--- PROMPT ---
In the data, extract each line that holds the string "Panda".

[Collection entries]

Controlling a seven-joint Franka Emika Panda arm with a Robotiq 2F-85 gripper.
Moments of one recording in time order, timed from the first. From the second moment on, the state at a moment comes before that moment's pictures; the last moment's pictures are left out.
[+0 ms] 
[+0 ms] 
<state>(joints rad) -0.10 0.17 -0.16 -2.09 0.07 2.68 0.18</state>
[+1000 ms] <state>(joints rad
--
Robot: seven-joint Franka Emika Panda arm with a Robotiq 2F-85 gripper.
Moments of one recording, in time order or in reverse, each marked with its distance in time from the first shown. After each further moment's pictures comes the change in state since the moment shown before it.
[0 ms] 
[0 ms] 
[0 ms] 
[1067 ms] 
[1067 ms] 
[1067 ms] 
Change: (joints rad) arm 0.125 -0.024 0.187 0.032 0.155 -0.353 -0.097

--- EXPECTED ANSWER ---
Controlling a seven-joint Franka Emika Panda arm with a Robotiq 2F-85 gripper.
Robot: seven-joint Franka Emika Panda arm with a Robotiq 2F-85 gripper.

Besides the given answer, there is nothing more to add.